In queste condizioni, in una società cioè dove dominano l’edonismo, l’egocentrismo, l’individualismo, l’idea che si ha dei figli è profondamente cambiata: mentre un tempo essi erano considerati una ricchezza per una famiglia, oggi li si vede come un fastidio, un fardello inutile, un impiccio che impedisce ai genitori di fare le vacanze ai Caraibi o di poter uscire con gli amici e andarsi a divertire. Tirare su un figlio è impegnativo, si sa, ed è anche un sacrificio; ma oggi, come vediamo anche nella scuola e nel comportamento di tanti giovani, i sacrifici non li vuol fare più nessuno, ed è chiaro quindi che di questa mentalità il fenomeno della denatalità sia una fatale e inevitabile conseguenza.
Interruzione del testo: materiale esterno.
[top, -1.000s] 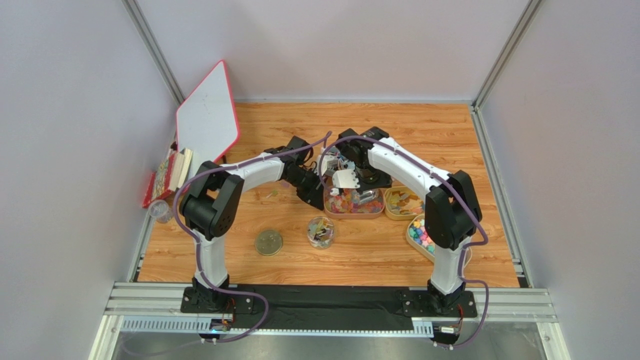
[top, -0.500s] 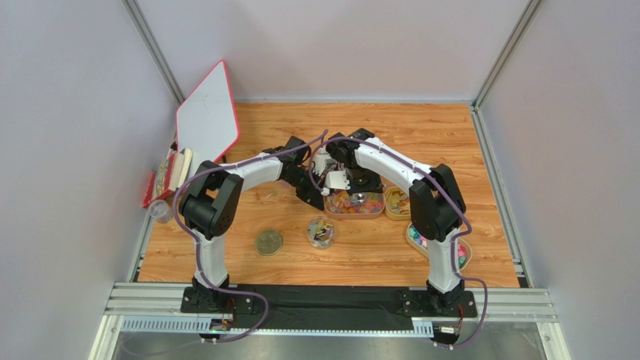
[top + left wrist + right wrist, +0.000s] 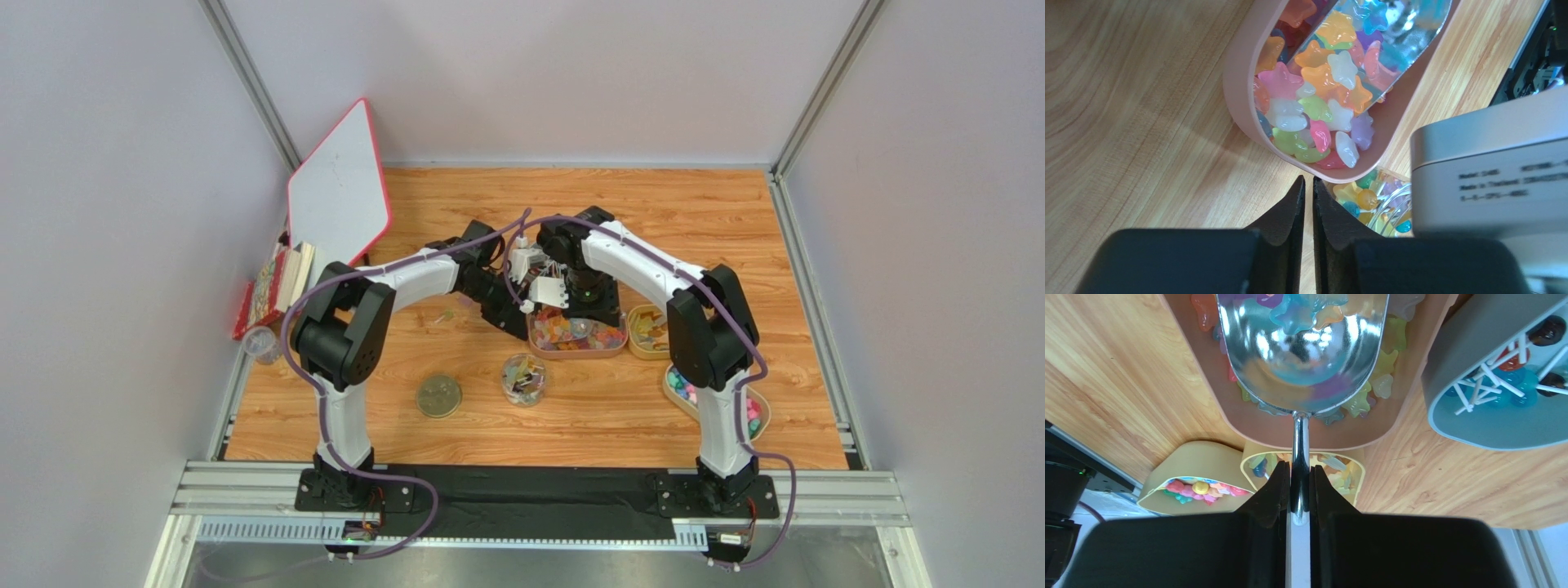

Una società che ha perduto i valori più autentici per seguire i falsi miti dei social e delle televisioni di oggi, i figli non li vuole, e non credo che provvedimenti di tipo economico possano risolvere alcunché, perché se è vero come è vero che quattro giovani donne su dieci affermano di non volere assolutamente diventare madri, non saranno gli incentivi o gli assegni familiari a far cambiare loro idea. Purtroppo la realtà è questa, avrà gravissime conseguenze sul nostro Paese, e mi consola solo il fatto che io non le vedrò perché non ci sarò più. Ma per adesso quel che vedo è un grande squallore, una diffusa immaturità di uomini e donne che, a trentacinque anni o più, dicono di non essere ancora pronti per fare i genitori. Aspettano forse i sessant’anni per farlo? Purtroppo a molti di loro, specialmente alle donne, accadrà di pentirsi del loro egoismo e probabilmente cambieranno idea; ma allora sarà troppo tardi, l’orologio biologico per loro non batterà più.